* [Task requirements] Please report how many lines in the data underneath hold the word "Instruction", with no other text.
_ _ _ _ _
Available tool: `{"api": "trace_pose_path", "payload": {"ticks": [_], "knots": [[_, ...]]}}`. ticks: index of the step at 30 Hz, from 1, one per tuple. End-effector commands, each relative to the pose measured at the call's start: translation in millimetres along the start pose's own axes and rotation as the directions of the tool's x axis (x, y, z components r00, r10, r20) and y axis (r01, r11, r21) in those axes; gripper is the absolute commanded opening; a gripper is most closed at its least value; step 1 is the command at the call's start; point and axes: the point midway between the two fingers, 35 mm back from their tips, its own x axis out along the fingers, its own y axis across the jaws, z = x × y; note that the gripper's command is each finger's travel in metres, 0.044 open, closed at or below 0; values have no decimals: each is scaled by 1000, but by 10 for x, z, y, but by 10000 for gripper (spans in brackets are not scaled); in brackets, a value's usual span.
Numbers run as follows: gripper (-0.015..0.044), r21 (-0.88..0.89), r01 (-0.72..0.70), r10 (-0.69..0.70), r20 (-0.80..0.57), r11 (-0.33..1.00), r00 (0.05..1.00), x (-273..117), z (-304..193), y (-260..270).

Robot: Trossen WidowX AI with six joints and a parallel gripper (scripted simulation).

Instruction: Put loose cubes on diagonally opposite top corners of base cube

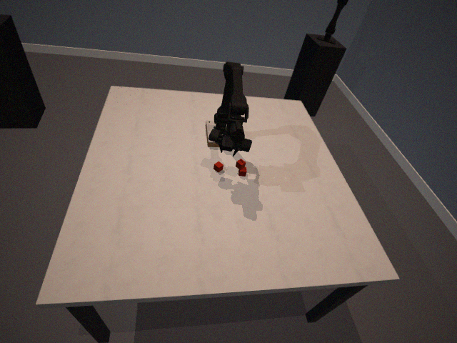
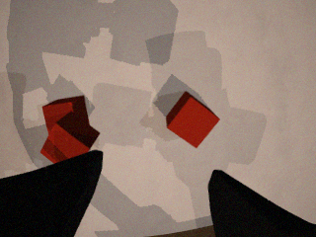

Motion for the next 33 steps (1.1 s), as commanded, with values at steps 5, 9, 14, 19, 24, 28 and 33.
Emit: {"api": "trace_pose_path", "payload": {"ticks": [5, 9, 14, 19, 24, 28, 33], "knots": [[265, 432, 1, -1, -1, 902, 1000, -141, 36, -300], [265, 432, 1, -1, -1, 902, 1000, -141, 36, -300], [265, 432, 1, -1, -1, 902, 1000, 52, 52, -296], [265, 432, 1, -1, -1, 902, 1000, 433, 40, -299], [265, 432, 1, -1, -1, 902, 1000, 506, 34, -301], [265, 432, 1, -1, -1, 902, 1000, 626, 33, -301], [265, 432, 1, -1, -1, 902, 1000, 657, 35, -301]]}}
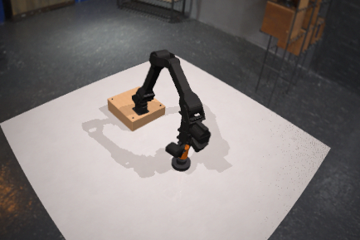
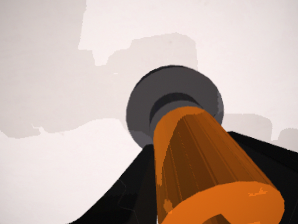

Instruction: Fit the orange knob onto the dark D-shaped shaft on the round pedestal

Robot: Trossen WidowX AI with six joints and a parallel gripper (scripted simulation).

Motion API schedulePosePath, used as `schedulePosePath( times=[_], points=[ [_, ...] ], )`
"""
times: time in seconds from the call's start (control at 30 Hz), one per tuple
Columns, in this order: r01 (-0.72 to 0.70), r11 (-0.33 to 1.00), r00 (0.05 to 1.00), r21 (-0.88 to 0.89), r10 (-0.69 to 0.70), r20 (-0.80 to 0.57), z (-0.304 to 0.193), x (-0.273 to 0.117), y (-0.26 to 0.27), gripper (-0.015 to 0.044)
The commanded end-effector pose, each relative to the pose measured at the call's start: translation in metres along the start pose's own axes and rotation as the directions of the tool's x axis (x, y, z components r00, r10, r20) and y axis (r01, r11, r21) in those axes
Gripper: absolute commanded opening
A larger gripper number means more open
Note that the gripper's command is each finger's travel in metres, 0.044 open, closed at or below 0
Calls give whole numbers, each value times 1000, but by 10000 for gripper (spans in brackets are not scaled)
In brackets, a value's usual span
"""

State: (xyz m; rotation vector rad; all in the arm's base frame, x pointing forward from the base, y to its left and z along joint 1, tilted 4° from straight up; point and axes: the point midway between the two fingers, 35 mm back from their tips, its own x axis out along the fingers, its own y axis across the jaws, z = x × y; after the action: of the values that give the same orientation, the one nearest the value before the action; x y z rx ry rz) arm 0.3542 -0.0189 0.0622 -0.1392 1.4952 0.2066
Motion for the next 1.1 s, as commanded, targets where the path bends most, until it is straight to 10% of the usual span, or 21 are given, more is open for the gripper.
schedulePosePath(
  times=[0.0, 1.07],
  points=[
    [-2, 1000, 1000, -5, 2, 3, 1, -1, 0, 0],
    [-2, 977, 1000, -213, 2, 3, -1, -4, 1, 0]
  ],
)
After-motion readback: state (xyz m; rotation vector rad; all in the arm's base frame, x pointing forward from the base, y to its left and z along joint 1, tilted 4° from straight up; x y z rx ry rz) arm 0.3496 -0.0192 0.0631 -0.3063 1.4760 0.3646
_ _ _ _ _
* [Written solution] 2